Every line below that holds the string "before" should be copied.

DATA EXTRACT below:

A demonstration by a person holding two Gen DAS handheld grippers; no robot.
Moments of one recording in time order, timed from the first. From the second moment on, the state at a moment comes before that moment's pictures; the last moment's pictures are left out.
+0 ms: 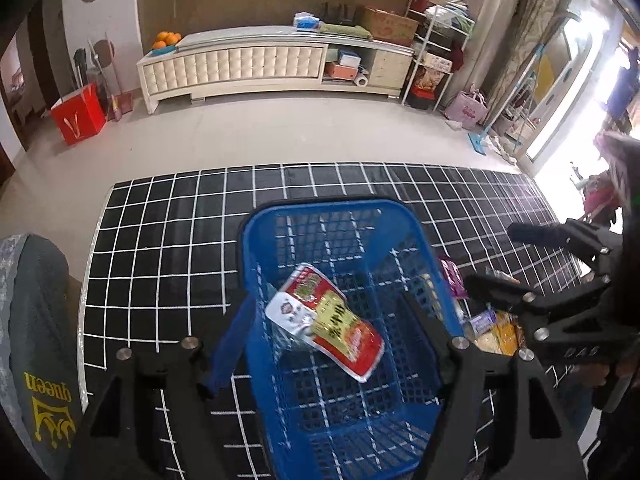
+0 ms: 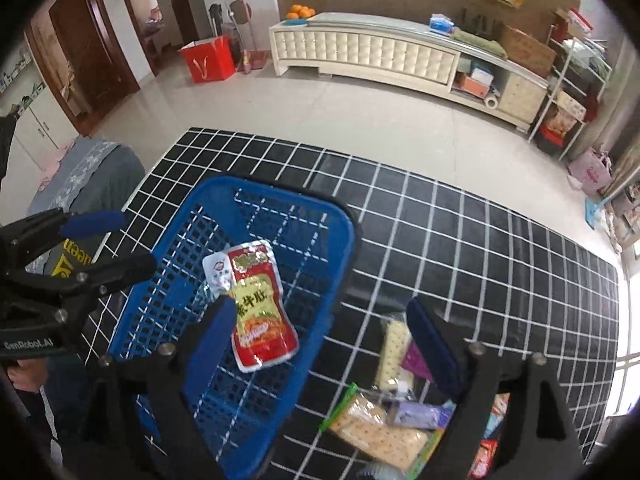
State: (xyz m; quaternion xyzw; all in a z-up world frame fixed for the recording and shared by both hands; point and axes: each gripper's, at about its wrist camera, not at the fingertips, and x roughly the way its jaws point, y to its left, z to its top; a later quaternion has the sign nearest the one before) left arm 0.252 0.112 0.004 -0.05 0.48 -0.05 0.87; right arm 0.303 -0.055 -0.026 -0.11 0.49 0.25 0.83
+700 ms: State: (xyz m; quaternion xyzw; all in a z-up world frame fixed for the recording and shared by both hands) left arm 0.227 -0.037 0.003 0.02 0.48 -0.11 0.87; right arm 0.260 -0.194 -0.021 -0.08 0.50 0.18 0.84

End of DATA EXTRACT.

ANSWER TO THIS EXERCISE>
Moments of one recording in time order, timed from the first. From the second moment on, the state at a moment comes before that moment's pictures; the last moment's pictures are left out.
State: (xyz m; quaternion xyzw; all in a z-up world frame fixed for the recording and shared by both hands; point and axes: each gripper's, at about its wrist camera, not at the fingertips, and x roughly the way its jaws point, y to its left, z to its top; a later quaternion has the sign nearest the one before) left arm 0.252 0.112 0.004 -0.05 0.48 -0.05 0.87; right arm 0.303 -0.055 -0.026 -0.11 0.49 0.25 0.83

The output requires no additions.